The shift away from cars helps minimise companies' administration costs and tax exposure. For example, the largest proportion of top executives - 17.8 per cent - had a car valued at between $47,000 and $77,800 - probably a Holden Calais 3.8, Ford Fairmont Ghia, a Mitsubishi Pajero or something similar.
That costs $19,500 in running charges a year, which includes depreciation and insurance, and a whopping $11,271 in fringe benefit tax and the GST that attracts.
However, that doesn't count the cost of prangs - and many a company accountant would testify that people don't drive quite so carefully when they're not liable for the bills.

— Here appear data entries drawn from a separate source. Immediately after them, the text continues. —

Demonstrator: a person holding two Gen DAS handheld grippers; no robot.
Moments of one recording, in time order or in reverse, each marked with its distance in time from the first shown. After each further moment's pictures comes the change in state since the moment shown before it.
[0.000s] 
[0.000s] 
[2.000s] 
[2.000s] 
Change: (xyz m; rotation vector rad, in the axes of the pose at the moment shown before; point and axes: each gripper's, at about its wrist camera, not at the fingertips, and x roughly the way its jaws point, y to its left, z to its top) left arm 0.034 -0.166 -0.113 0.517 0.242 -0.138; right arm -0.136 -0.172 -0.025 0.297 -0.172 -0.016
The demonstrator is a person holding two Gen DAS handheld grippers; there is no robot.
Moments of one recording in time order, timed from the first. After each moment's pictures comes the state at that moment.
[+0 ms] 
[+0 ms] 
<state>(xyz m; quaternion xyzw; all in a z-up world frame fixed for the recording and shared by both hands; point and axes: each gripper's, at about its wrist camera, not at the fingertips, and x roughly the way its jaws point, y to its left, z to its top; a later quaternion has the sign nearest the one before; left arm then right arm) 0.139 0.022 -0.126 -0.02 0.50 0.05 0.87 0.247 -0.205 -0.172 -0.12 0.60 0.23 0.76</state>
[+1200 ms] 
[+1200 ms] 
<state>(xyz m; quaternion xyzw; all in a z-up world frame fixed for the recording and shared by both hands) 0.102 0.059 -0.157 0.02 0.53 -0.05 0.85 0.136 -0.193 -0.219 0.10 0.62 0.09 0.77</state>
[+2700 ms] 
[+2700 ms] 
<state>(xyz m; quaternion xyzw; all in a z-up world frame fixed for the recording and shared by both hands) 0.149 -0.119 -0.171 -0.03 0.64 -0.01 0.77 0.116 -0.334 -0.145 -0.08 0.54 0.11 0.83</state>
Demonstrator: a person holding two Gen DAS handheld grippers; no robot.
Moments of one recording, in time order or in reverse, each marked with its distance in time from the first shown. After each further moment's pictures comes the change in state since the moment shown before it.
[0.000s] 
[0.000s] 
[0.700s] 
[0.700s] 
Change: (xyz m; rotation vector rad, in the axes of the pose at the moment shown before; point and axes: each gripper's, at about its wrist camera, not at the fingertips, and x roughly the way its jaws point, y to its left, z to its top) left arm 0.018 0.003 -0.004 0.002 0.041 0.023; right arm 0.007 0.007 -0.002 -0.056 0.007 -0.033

Crunch the numbers a bit further and it appears that you are most likely to get a car in your package if you are a chief executive B; least likely if you are a senior HR executive.
What factors influence who gets what?
The economy impacts on a company's ability to pay, says McBride. Other influences are the cost of attracting talent - New Zealand is notoriously short of choice in some areas - and the cost of keeping it.
One of the keys to keeping good people is "hygiene", says McBride - "treating people as people rather than as a resource. Do you give them a sense of worth, do they feel their contribution is recognised and that they are rewarded?"
What about shares?
Share options aren't a huge feature of the pay packages of the top Kiwi executives - just 4 per cent got an issue of shares in the year to September.
The report says that the number of big company collapses in the United States, many of them involving dubious share schemes, has put New Zealand companies off following the same path. Share schemes are often used to encourage staff to take a longer-term organisational view, says the report, and while they are slowly increasing "it is a slow process".
And although more companies are making share schemes available, they aren't putting a lot up and it's a small number of people who are allowed to tap into them.
So what are the job prospects in 2003 for top executives?
This year is the year of the "generalist", declares McBride - the manager with broad and general skills.
"There are opportunities for people with a good broad understanding of business management who may well have come from another discipline - but they have cottoned on to the additional skills needed."